WHAT IS BEING ASKED: Print the listing in full, with no character changed.

+--

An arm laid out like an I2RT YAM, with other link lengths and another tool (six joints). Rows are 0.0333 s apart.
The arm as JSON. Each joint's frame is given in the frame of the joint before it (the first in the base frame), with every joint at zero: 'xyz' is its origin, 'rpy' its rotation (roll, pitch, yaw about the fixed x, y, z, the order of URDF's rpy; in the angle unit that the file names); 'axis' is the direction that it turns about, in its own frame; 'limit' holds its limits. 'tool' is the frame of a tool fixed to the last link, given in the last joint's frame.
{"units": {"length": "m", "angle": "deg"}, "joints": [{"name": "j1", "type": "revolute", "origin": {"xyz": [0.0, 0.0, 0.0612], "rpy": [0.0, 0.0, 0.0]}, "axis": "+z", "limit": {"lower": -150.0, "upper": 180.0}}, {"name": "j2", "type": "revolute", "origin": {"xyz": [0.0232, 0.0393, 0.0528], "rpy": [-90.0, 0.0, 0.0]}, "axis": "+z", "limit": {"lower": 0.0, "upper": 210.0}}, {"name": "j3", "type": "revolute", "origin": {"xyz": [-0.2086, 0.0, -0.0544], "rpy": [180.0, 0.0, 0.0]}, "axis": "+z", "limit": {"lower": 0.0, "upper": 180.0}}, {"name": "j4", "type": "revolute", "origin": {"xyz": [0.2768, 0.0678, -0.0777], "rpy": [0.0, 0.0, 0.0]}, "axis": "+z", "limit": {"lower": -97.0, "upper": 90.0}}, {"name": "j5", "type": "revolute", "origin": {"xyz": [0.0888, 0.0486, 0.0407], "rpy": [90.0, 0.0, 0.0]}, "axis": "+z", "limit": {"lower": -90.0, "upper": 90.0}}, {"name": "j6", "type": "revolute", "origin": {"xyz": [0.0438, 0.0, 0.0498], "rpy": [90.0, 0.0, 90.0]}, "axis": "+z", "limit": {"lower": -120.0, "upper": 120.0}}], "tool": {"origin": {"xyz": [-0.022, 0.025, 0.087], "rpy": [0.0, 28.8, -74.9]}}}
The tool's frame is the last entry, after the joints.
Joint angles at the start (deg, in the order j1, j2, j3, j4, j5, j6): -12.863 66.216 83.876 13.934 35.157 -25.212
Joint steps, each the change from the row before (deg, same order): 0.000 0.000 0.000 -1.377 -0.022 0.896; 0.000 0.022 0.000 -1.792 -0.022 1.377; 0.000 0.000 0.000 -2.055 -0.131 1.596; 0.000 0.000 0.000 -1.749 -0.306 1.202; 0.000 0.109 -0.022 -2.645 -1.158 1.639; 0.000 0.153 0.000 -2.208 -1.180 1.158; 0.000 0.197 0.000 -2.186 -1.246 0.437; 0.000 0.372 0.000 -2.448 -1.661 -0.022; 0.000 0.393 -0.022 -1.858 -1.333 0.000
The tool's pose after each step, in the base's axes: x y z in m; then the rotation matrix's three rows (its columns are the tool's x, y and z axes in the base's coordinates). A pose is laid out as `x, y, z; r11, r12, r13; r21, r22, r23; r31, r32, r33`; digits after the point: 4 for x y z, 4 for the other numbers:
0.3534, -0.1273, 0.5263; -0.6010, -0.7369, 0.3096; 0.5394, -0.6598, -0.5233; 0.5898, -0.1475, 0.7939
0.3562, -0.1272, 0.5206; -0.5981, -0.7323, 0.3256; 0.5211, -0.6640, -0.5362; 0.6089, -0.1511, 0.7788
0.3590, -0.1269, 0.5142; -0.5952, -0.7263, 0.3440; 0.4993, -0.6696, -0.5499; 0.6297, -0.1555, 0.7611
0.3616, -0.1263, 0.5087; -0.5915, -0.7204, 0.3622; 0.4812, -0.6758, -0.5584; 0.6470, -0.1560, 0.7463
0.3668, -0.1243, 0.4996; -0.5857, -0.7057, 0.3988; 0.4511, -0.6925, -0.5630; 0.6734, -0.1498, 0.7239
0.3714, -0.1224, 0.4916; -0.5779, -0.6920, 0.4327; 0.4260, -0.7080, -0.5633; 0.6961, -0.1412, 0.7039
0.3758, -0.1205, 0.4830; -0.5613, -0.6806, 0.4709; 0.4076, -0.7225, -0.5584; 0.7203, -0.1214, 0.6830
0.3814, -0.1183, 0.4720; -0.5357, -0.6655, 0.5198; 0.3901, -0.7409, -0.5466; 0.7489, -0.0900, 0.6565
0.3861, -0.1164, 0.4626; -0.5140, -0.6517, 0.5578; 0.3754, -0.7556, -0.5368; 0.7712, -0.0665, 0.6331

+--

YOUR SOLUTION:
An arm laid out like an I2RT YAM, with other link lengths and another tool (six joints). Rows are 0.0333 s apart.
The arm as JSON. Each joint's frame is given in the frame of the joint before it (the first in the base frame), with every joint at zero: 'xyz' is its origin, 'rpy' its rotation (roll, pitch, yaw about the fixed x, y, z, the order of URDF's rpy; in the angle unit that the file names); 'axis' is the direction that it turns about, in its own frame; 'limit' holds its limits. 'tool' is the frame of a tool fixed to the last link, given in the last joint's frame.
{"units": {"length": "m", "angle": "deg"}, "joints": [{"name": "j1", "type": "revolute", "origin": {"xyz": [0.0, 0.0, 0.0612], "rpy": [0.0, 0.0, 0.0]}, "axis": "+z", "limit": {"lower": -150.0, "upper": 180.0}}, {"name": "j2", "type": "revolute", "origin": {"xyz": [0.0232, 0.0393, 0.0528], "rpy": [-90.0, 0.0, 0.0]}, "axis": "+z", "limit": {"lower": 0.0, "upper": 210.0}}, {"name": "j3", "type": "revolute", "origin": {"xyz": [-0.2086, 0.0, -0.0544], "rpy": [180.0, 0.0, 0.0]}, "axis": "+z", "limit": {"lower": 0.0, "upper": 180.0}}, {"name": "j4", "type": "revolute", "origin": {"xyz": [0.2768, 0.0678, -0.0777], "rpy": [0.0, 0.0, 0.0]}, "axis": "+z", "limit": {"lower": -97.0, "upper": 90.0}}, {"name": "j5", "type": "revolute", "origin": {"xyz": [0.0888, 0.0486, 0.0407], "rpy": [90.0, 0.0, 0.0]}, "axis": "+z", "limit": {"lower": -90.0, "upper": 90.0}}, {"name": "j6", "type": "revolute", "origin": {"xyz": [0.0438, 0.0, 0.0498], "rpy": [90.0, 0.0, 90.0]}, "axis": "+z", "limit": {"lower": -120.0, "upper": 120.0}}], "tool": {"origin": {"xyz": [-0.022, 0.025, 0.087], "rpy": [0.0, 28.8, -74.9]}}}
The tool's frame is the last entry, after the joints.
Joint angles at the start (deg, in the order j1, j2, j3, j4, j5, j6): -12.863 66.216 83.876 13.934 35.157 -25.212
Joint steps, each the change from the row before (deg, same order): 0.000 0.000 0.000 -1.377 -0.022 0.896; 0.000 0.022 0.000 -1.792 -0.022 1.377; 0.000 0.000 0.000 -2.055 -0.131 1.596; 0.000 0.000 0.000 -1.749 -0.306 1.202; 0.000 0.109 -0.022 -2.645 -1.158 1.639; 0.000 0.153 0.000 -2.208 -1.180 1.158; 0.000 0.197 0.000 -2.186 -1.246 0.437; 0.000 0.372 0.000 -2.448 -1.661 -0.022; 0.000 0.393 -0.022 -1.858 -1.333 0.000
The tool's pose after each step, in the base's axes: x y z in m; then the rotation matrix's three rows (its columns are the tool's x, y and z axes in the base's coordinates). A pose is laid out as `x, y, z; r11, r12, r13; r21, r22, r23; r31, r32, r33`; digits after the point: 4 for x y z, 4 for the other numbers:
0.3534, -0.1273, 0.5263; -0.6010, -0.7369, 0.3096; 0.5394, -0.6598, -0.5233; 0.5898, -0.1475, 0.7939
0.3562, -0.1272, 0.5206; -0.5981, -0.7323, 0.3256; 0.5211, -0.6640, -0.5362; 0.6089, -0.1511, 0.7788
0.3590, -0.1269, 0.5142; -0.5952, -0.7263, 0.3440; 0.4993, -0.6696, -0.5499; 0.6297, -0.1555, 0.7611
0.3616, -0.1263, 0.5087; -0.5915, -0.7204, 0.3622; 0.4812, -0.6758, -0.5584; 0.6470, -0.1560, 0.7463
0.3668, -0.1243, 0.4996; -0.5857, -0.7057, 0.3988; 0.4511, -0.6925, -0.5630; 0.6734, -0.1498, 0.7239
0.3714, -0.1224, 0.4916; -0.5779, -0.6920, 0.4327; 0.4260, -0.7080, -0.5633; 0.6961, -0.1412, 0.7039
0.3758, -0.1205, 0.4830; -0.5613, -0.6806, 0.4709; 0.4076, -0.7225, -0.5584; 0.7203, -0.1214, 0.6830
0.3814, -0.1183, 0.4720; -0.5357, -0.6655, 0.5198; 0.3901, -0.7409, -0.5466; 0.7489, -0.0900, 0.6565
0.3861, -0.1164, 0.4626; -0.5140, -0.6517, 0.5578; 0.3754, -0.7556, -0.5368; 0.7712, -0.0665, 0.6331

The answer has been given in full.